## What you are asked to do:
The stretch from the line with "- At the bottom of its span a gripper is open" through the line with "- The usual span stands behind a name" in the records below: write it out exactly, and nothing else.

## Dataset excerpts:
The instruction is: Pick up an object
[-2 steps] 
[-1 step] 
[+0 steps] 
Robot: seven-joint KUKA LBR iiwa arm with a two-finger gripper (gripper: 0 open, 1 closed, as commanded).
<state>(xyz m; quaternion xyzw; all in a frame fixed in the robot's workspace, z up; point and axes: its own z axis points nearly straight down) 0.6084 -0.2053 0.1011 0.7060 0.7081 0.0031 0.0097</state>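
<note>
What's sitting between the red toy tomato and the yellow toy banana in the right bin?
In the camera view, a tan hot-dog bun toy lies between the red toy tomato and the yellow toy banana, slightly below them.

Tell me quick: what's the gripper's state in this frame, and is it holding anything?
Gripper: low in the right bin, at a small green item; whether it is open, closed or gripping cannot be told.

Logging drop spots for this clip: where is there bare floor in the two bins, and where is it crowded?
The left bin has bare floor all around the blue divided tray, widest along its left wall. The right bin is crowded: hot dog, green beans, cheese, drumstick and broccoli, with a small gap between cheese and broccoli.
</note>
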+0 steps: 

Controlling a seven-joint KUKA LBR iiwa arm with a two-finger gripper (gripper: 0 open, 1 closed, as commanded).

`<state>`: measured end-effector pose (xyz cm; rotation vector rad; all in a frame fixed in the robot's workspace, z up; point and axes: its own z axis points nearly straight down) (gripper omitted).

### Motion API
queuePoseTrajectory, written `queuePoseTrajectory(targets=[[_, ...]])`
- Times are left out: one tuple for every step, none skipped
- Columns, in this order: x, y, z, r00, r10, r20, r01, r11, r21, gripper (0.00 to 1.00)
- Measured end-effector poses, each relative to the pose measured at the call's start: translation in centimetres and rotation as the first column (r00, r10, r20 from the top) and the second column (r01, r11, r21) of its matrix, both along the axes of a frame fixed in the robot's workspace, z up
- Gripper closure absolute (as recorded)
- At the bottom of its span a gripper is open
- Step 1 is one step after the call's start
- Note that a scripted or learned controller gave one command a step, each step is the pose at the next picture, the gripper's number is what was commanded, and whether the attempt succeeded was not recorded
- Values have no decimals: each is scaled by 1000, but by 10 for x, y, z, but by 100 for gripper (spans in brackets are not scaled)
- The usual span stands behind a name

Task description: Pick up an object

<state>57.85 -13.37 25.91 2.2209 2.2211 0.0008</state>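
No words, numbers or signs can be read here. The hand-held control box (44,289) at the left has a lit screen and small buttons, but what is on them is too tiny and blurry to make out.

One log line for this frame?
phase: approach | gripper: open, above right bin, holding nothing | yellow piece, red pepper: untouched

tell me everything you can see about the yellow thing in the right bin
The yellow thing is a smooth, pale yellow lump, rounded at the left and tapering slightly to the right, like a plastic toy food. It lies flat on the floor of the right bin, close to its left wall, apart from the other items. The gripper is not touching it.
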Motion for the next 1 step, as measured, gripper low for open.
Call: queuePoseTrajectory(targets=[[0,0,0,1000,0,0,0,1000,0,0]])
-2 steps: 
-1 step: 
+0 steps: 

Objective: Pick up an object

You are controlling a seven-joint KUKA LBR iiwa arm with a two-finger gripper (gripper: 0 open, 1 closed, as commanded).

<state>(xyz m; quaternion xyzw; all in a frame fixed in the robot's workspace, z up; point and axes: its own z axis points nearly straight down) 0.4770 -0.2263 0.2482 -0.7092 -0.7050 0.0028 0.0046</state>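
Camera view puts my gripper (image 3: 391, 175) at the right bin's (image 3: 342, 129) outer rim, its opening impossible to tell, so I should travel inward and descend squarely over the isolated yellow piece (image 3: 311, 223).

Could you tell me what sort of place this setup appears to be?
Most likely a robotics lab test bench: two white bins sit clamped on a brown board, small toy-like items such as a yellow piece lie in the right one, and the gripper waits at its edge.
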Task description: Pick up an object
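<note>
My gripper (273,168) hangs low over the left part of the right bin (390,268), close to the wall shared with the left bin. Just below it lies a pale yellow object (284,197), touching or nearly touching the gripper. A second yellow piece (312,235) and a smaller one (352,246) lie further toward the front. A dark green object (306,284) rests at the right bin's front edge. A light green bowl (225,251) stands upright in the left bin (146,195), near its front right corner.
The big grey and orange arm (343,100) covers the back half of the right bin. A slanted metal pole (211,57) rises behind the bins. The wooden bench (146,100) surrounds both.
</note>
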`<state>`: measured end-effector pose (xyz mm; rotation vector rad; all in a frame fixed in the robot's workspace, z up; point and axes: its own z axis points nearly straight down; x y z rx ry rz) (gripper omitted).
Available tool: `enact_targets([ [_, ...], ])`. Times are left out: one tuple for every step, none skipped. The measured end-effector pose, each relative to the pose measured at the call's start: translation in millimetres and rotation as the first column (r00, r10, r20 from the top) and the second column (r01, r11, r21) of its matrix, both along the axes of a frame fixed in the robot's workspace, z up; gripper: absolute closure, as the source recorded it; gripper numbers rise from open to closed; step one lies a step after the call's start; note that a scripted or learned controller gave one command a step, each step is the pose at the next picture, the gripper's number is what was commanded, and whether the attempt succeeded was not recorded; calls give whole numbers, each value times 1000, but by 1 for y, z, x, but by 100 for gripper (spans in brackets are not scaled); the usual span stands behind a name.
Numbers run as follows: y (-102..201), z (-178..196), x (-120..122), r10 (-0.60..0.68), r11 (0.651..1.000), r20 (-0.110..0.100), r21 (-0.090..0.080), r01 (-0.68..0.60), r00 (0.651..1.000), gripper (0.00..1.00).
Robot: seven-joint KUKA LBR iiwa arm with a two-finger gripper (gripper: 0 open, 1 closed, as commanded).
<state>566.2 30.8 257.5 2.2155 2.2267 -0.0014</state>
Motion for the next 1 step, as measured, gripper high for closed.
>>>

## Answer:
- At the bottom of its span a gripper is open
- Step 1 is one step after the call's start
- Note that a scripted or learned controller gave one command a step, each step is the pose at the next picture, the gripper's number is what was commanded, and whether the attempt succeeded was not recorded
- Values have no decimals: each is scaled by 1000, but by 10 for x, y, z, but by 100 for gripper (spans in brackets are not scaled)
- The usual span stands behind a name

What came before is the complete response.